I soon found a marketing role in a bigger company in the UK. Transitioning from a multitasking job in a small company to a much more defined job in a big company didn’t work well for me, so I didn’t stay very long. But there, I’d met a colleague who’d been in a smaller company previously, and who felt exactly the opposite (he didn’t like the “multiple hats” kind of job). Thanks to his insight, I applied to the small start-up he used to work at, had great interviews and got hired. I have the impression that many managers in the UK would hire you because of what they believe you could achieve, not because of your CV, diplomas or skills. This is extremely empowering. 

This new job in a start-up was exactly what I wanted, confirming that I was very much a “small company” person. I loved my job there, I learned and achieved a lot, but after two years, I had the opportunity to finally live in France with my boyfriend, so I took the chance. About time!

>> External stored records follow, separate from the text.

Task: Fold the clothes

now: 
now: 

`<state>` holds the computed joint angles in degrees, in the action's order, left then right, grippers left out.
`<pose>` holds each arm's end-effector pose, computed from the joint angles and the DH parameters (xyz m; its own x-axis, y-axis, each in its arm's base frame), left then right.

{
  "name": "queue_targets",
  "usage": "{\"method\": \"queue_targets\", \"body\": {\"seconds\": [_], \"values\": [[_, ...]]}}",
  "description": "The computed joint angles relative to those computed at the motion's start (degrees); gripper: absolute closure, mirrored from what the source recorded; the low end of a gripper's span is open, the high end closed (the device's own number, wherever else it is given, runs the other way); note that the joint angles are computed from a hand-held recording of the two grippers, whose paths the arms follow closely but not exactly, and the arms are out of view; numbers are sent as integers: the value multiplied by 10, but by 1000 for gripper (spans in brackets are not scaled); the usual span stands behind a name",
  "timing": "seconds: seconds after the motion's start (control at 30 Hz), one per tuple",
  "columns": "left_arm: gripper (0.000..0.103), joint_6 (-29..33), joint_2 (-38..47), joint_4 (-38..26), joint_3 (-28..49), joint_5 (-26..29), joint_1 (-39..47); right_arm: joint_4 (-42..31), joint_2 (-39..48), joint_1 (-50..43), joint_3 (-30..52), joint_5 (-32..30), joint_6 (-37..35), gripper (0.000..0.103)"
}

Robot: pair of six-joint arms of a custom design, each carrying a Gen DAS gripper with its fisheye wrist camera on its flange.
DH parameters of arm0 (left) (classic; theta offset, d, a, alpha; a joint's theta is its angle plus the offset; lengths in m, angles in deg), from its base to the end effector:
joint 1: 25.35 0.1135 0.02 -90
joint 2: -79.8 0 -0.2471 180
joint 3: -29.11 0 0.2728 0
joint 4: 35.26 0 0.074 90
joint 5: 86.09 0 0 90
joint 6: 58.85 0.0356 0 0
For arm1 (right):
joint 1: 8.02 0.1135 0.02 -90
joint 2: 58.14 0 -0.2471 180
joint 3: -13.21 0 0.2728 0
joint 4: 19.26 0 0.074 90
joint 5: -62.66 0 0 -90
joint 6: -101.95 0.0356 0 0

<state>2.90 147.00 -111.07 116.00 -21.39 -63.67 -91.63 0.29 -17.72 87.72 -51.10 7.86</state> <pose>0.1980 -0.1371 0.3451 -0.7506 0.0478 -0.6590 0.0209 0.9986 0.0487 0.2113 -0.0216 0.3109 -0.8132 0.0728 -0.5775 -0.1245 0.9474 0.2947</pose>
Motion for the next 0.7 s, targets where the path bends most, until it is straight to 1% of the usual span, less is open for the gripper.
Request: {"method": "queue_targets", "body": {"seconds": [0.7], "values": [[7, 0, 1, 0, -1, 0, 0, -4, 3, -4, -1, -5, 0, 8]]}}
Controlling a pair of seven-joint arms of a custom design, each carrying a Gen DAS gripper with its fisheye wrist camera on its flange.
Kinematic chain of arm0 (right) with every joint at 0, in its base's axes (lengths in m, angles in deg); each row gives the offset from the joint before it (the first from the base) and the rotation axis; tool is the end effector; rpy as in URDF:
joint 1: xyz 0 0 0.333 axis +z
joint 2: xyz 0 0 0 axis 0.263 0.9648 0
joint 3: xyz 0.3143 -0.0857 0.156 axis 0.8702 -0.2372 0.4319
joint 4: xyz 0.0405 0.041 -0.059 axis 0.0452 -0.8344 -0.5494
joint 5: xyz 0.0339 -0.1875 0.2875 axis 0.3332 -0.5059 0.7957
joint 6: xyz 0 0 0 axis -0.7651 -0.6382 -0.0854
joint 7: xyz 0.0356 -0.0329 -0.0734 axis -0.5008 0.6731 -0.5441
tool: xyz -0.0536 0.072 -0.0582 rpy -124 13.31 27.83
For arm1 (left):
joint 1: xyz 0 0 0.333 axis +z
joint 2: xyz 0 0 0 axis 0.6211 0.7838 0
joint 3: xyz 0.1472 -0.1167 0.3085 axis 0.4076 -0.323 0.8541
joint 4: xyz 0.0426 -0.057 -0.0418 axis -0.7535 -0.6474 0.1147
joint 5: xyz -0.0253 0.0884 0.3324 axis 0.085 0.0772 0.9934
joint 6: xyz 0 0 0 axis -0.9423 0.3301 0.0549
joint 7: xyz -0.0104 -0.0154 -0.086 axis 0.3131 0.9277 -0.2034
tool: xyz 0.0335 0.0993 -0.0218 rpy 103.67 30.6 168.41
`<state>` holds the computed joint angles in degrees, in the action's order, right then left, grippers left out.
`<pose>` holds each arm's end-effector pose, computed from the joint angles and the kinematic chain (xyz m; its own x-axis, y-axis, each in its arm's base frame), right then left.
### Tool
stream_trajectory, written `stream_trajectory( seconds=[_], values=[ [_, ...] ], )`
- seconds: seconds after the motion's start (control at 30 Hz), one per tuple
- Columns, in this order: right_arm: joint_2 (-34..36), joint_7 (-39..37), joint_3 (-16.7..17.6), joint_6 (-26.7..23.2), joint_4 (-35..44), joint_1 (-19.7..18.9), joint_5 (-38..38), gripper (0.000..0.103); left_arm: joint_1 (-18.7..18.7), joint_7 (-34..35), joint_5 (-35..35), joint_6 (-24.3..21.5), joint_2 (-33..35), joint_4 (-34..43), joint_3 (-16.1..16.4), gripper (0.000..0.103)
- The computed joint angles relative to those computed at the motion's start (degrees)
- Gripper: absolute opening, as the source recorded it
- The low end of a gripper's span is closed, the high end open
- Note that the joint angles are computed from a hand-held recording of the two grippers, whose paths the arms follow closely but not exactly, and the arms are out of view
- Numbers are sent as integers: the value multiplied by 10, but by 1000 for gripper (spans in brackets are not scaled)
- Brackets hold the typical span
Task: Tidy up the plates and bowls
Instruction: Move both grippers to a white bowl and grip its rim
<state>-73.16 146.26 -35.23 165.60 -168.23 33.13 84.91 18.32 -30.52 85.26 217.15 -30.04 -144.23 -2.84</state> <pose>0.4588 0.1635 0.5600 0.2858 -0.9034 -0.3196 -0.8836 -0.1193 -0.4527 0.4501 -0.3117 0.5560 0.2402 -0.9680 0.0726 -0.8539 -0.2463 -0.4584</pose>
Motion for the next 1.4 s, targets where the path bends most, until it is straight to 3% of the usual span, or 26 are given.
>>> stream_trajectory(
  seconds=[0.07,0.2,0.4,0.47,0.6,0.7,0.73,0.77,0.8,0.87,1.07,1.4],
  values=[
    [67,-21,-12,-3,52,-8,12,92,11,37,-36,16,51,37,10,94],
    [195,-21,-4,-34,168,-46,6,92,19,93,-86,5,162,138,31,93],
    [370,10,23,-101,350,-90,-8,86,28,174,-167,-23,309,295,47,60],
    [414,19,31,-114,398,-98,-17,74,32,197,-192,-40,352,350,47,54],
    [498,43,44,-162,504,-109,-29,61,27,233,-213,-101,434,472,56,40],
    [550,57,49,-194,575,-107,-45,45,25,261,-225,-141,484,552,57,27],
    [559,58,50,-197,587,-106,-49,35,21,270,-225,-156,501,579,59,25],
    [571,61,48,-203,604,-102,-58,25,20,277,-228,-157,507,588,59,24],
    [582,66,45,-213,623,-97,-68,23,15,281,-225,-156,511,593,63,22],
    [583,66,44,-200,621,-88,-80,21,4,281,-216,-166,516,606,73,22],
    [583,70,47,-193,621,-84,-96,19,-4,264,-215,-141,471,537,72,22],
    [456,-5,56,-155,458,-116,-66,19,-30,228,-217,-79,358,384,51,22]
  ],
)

Current job – and how it compares                       

I’m now managing a very interesting portfolio for a great UK-based company in Genomics. Living in France with my partner and working from home there, I travel quite a lot everywhere in Europe, to visit customers, visit our labs and manufacturing facilities, or to support the sales team in their territories. I also manage several multi-country projects, and work on all aspects of genomics (instrumentations, reagents and services) for animal, plants and human. It is amazing to feel that our work can make a difference, for example, to rice breeders across the world as well as to human health, all within a single position.

Competencies old and new

I'm not sure I could have done my current job as well without having done a PhD. I feel that my academic research really tunes me in to what researchers want and strive for, thus giving me a running start in understanding my customers.

My PhD helped me improve on many skills as well, such as multitasking, searching information, understanding technical details, and adapting to change.

One major change is that when doing my PhD, I was ultra-specialised. I really enjoy now being less specialised, but in many topics. When a position in a company sounds interesting, even though I don’t know much about the topic, thanks to my capacity to find information and understand it, I can now learn enough to succeed in an interview and in the job. Adaptation is key, and academic research really teaches you this when the theory you worked on for months ends nowhere and all your work needs a new direction.

Switching from academia to industry wasn’t easy, obviously; I had to learn a lot and especially how things work in a company, what all those acronyms that are used all the time mean, who is doing what, etc. But you learn on the spot, and you will not be alone (as you may sometimes feel when struggling in your lab): colleagues and managers will help you.

Reflections on my career path

I’m enjoying my current work; I just want to keep doing this for the time being. I know that great opportunities will still arise, and I will see them when the time comes for the next challenge.

At the end of my PhD, when I thought I wasn’t smart enough to succeed in a postdoc, I may well have been mistaken. But I have no regrets about not having done one. While I loved working in the lab, I hardly ever miss it, as my everyday job is so fulfilling and makes me proud of my achievements.

I’d wanted to be a researcher since childhood; I felt this job had such a strong impact on the world. I realise now that I’m still able to have a great impact by working in business.

My advice

Go for it! A while ago, when somebody switched to industry it would be hard to come back to academia. Now, bridges exist. So if you believe you might like it, try; you have nothing to lose.